◆ WHAT YOU HAVE TO DO:
When you reach the line containing "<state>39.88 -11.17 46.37" in the data below, begin returning lines exactly as written, and stop once the line containing "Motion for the" has been returned.

◆ SOURCE DATA:
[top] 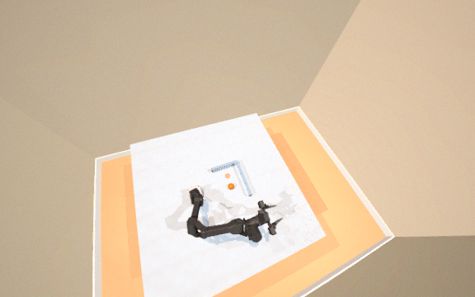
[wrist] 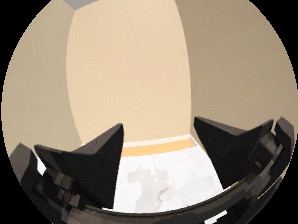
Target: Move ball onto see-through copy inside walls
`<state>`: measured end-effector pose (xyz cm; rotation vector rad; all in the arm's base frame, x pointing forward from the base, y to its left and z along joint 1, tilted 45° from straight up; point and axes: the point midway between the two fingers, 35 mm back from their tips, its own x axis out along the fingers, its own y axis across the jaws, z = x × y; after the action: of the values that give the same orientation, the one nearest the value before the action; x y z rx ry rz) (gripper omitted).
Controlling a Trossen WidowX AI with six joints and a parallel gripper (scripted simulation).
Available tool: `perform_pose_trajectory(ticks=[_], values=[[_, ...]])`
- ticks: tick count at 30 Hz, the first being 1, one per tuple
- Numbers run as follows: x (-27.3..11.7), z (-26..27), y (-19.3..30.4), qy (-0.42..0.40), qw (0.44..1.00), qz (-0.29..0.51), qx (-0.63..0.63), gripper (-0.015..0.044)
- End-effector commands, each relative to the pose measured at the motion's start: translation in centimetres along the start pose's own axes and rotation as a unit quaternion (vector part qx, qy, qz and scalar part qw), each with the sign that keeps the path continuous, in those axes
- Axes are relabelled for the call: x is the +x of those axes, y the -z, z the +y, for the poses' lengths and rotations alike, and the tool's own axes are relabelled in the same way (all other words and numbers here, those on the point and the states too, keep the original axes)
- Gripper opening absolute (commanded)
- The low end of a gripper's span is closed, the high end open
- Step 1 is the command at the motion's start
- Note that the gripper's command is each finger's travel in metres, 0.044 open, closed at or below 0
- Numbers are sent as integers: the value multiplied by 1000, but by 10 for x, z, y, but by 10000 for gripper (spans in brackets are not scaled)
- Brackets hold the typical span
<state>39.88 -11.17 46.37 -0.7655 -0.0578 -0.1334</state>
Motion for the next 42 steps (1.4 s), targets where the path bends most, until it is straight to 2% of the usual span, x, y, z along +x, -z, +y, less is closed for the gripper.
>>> perform_pose_trajectory(ticks=[1, 6, 12, 19, 25, 29, 42], values=[[17, 46, 42, -44, 992, 88, 81, 343], [23, 119, 94, -98, 956, 218, 172, 343], [3, 202, 149, -131, 886, 382, 227, 343], [-54, 277, 205, -111, 787, 573, 200, 343], [-123, 311, 237, -49, 705, 703, 87, 343], [-157, 314, 245, -3, 673, 739, -7, 343], [-159, 313, 261, -1, 672, 740, -12, 343]])
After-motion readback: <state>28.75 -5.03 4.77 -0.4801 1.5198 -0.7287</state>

◆ THE COMPLETED TASK:
<state>39.88 -11.17 46.37 -0.7655 -0.0578 -0.1334</state>
Motion for the next 42 steps (1.4 s), targets where the path bends most, until it is straight to 2% of the usual span, x, y, z along +x, -z, +y, less is closed for the gripper.

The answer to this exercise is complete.